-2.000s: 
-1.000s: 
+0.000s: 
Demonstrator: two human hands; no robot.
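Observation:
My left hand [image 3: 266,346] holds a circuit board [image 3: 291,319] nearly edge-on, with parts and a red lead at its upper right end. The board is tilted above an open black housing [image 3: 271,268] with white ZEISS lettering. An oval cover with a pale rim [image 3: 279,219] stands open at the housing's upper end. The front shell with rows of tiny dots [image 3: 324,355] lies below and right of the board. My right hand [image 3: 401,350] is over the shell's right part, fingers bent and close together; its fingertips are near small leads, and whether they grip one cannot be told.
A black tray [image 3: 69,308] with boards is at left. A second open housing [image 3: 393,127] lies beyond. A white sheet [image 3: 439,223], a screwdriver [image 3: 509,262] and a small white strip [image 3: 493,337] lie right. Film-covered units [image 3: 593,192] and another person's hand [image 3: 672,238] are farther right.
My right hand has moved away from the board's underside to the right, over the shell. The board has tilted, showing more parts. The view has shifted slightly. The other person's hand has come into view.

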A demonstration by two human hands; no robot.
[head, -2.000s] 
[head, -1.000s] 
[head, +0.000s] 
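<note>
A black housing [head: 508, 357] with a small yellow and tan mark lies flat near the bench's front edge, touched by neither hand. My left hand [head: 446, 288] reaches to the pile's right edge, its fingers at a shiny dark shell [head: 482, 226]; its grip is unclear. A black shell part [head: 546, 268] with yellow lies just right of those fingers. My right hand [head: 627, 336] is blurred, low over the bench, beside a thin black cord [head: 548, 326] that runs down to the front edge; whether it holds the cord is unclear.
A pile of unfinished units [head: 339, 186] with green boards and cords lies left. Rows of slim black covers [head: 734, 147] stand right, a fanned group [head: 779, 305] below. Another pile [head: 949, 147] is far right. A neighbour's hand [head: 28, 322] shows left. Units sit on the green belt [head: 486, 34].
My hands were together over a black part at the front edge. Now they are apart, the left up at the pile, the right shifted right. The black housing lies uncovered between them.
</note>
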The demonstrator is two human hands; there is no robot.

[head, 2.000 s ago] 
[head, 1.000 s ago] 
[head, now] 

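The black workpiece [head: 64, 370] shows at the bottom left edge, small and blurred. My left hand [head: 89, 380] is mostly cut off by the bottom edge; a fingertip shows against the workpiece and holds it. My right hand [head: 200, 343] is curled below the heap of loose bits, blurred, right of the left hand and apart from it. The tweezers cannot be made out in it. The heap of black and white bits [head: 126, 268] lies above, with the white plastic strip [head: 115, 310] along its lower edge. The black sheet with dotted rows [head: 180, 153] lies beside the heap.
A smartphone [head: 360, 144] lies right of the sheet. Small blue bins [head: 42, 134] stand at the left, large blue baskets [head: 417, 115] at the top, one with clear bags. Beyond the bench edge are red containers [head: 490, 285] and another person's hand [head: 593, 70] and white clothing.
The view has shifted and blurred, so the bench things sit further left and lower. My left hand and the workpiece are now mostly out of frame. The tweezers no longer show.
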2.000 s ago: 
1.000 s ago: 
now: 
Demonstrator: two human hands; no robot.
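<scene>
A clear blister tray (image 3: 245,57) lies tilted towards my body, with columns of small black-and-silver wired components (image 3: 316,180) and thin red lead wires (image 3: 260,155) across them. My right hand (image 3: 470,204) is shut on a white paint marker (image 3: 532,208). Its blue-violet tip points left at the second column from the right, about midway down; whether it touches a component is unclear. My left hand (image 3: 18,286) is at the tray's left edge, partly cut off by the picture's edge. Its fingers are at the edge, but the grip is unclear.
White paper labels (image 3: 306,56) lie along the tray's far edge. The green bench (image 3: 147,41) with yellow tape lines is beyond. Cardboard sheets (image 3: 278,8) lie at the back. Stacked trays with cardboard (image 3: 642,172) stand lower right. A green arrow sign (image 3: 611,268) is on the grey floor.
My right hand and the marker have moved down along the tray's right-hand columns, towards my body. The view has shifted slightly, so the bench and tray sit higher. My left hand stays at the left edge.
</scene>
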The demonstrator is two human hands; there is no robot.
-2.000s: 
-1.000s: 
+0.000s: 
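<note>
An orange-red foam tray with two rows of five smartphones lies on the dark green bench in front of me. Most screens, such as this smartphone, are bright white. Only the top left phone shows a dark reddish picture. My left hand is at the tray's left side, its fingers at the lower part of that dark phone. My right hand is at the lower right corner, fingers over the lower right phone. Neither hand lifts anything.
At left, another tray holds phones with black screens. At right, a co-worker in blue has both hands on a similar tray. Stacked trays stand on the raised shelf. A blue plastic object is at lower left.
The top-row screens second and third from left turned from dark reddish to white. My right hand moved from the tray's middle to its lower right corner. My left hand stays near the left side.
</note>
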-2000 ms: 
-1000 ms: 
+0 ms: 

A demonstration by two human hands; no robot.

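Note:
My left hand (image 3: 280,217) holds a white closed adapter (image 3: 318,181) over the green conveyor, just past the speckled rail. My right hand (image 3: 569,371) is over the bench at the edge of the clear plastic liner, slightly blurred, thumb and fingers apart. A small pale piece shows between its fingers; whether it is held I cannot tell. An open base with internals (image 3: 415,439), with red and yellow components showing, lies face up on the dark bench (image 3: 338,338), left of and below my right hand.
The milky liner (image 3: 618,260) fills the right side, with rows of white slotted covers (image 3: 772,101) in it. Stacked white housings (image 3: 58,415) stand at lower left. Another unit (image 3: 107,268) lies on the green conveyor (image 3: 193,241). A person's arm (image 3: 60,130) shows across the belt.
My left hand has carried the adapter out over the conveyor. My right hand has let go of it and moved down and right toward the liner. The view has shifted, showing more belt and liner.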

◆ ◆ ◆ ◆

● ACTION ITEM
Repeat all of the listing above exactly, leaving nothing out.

● FINISHED TASK
-2.000s: 
-1.000s: 
+0.000s: 
Demonstrator: two human hands; no robot.
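Observation:
My left hand [image 3: 266,346] holds a circuit board [image 3: 291,319] nearly edge-on, with parts and a red lead at its upper right end. The board is tilted above an open black housing [image 3: 271,268] with white ZEISS lettering. An oval cover with a pale rim [image 3: 279,219] stands open at the housing's upper end. The front shell with rows of tiny dots [image 3: 324,355] lies below and right of the board. My right hand [image 3: 401,350] is over the shell's right part, fingers bent and close together; its fingertips are near small leads, and whether they grip one cannot be told.
A black tray [image 3: 69,308] with boards is at left. A second open housing [image 3: 393,127] lies beyond. A white sheet [image 3: 439,223], a screwdriver [image 3: 509,262] and a small white strip [image 3: 493,337] lie right. Film-covered units [image 3: 593,192] and another person's hand [image 3: 672,238] are farther right.
My right hand has moved away from the board's underside to the right, over the shell. The board has tilted, showing more parts. The view has shifted slightly. The other person's hand has come into view.
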
A demonstration by two human hands; no robot.
[head, -2.000s] 
[head, -1.000s] 
[head, +0.000s] 
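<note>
A black housing [head: 508, 357] with a small yellow and tan mark lies flat near the bench's front edge, touched by neither hand. My left hand [head: 446, 288] reaches to the pile's right edge, its fingers at a shiny dark shell [head: 482, 226]; its grip is unclear. A black shell part [head: 546, 268] with yellow lies just right of those fingers. My right hand [head: 627, 336] is blurred, low over the bench, beside a thin black cord [head: 548, 326] that runs down to the front edge; whether it holds the cord is unclear.
A pile of unfinished units [head: 339, 186] with green boards and cords lies left. Rows of slim black covers [head: 734, 147] stand right, a fanned group [head: 779, 305] below. Another pile [head: 949, 147] is far right. A neighbour's hand [head: 28, 322] shows left. Units sit on the green belt [head: 486, 34].
My hands were together over a black part at the front edge. Now they are apart, the left up at the pile, the right shifted right. The black housing lies uncovered between them.
</note>
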The demonstrator is two human hands; there is no robot.

[head, 2.000 s ago] 
[head, 1.000 s ago] 
[head, now] 

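The black workpiece [head: 64, 370] shows at the bottom left edge, small and blurred. My left hand [head: 89, 380] is mostly cut off by the bottom edge; a fingertip shows against the workpiece and holds it. My right hand [head: 200, 343] is curled below the heap of loose bits, blurred, right of the left hand and apart from it. The tweezers cannot be made out in it. The heap of black and white bits [head: 126, 268] lies above, with the white plastic strip [head: 115, 310] along its lower edge. The black sheet with dotted rows [head: 180, 153] lies beside the heap.
A smartphone [head: 360, 144] lies right of the sheet. Small blue bins [head: 42, 134] stand at the left, large blue baskets [head: 417, 115] at the top, one with clear bags. Beyond the bench edge are red containers [head: 490, 285] and another person's hand [head: 593, 70] and white clothing.
The view has shifted and blurred, so the bench things sit further left and lower. My left hand and the workpiece are now mostly out of frame. The tweezers no longer show.
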2.000 s ago: 
1.000 s ago: 
now: 
Demonstrator: two human hands; no robot.
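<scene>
A clear blister tray (image 3: 245,57) lies tilted towards my body, with columns of small black-and-silver wired components (image 3: 316,180) and thin red lead wires (image 3: 260,155) across them. My right hand (image 3: 470,204) is shut on a white paint marker (image 3: 532,208). Its blue-violet tip points left at the second column from the right, about midway down; whether it touches a component is unclear. My left hand (image 3: 18,286) is at the tray's left edge, partly cut off by the picture's edge. Its fingers are at the edge, but the grip is unclear.
White paper labels (image 3: 306,56) lie along the tray's far edge. The green bench (image 3: 147,41) with yellow tape lines is beyond. Cardboard sheets (image 3: 278,8) lie at the back. Stacked trays with cardboard (image 3: 642,172) stand lower right. A green arrow sign (image 3: 611,268) is on the grey floor.
My right hand and the marker have moved down along the tray's right-hand columns, towards my body. The view has shifted slightly, so the bench and tray sit higher. My left hand stays at the left edge.
</scene>
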The demonstrator is two human hands; there is no robot.
-2.000s: 
-1.000s: 
+0.000s: 
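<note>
An orange-red foam tray with two rows of five smartphones lies on the dark green bench in front of me. Most screens, such as this smartphone, are bright white. Only the top left phone shows a dark reddish picture. My left hand is at the tray's left side, its fingers at the lower part of that dark phone. My right hand is at the lower right corner, fingers over the lower right phone. Neither hand lifts anything.
At left, another tray holds phones with black screens. At right, a co-worker in blue has both hands on a similar tray. Stacked trays stand on the raised shelf. A blue plastic object is at lower left.
The top-row screens second and third from left turned from dark reddish to white. My right hand moved from the tray's middle to its lower right corner. My left hand stays near the left side.
</note>
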-2000 ms: 
-1000 ms: 
+0 ms: 

A demonstration by two human hands; no robot.

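Note:
My left hand (image 3: 280,217) holds a white closed adapter (image 3: 318,181) over the green conveyor, just past the speckled rail. My right hand (image 3: 569,371) is over the bench at the edge of the clear plastic liner, slightly blurred, thumb and fingers apart. A small pale piece shows between its fingers; whether it is held I cannot tell. An open base with internals (image 3: 415,439), with red and yellow components showing, lies face up on the dark bench (image 3: 338,338), left of and below my right hand.
The milky liner (image 3: 618,260) fills the right side, with rows of white slotted covers (image 3: 772,101) in it. Stacked white housings (image 3: 58,415) stand at lower left. Another unit (image 3: 107,268) lies on the green conveyor (image 3: 193,241). A person's arm (image 3: 60,130) shows across the belt.
My left hand has carried the adapter out over the conveyor. My right hand has let go of it and moved down and right toward the liner. The view has shifted, showing more belt and liner.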

The exercise is now finished.